**PROMPT:** Retrieve each line that contains the word "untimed" from the entries below.

**DATA EXTRACTS:**
-*-*-

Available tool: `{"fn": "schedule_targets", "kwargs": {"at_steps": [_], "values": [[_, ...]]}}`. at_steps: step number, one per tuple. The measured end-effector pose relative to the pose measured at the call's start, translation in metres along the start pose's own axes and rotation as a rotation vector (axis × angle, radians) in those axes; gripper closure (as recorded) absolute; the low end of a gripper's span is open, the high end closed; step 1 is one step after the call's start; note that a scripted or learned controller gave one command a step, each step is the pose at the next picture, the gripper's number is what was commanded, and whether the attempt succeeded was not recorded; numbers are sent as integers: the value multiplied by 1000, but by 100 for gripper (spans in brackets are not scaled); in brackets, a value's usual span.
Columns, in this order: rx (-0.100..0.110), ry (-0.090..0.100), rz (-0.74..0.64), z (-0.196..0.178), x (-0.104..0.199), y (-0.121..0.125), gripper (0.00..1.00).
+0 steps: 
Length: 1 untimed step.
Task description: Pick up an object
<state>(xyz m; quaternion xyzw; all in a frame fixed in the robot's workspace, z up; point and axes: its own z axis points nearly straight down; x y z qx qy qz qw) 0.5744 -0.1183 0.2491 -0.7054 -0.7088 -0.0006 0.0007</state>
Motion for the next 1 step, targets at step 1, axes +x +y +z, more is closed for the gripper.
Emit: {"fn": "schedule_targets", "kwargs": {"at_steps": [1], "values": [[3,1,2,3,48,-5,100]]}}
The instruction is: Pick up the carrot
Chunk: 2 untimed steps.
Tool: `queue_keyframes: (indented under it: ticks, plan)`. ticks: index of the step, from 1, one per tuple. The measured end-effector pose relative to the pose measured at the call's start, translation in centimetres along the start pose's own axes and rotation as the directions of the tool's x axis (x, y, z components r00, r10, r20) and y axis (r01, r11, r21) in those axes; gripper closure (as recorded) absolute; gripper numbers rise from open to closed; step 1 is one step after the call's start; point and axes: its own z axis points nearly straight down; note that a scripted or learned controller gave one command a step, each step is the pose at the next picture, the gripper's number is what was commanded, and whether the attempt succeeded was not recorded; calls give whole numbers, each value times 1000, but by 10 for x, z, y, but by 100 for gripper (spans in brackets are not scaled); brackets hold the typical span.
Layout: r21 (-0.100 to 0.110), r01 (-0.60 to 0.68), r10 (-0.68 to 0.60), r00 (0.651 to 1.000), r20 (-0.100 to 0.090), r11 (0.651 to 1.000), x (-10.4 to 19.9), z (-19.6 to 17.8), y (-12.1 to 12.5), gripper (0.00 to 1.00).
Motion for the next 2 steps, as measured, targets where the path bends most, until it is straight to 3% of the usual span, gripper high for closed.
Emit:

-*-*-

**ANSWER SECTION:**
Length: 1 untimed step.
Chunk: 2 untimed steps.

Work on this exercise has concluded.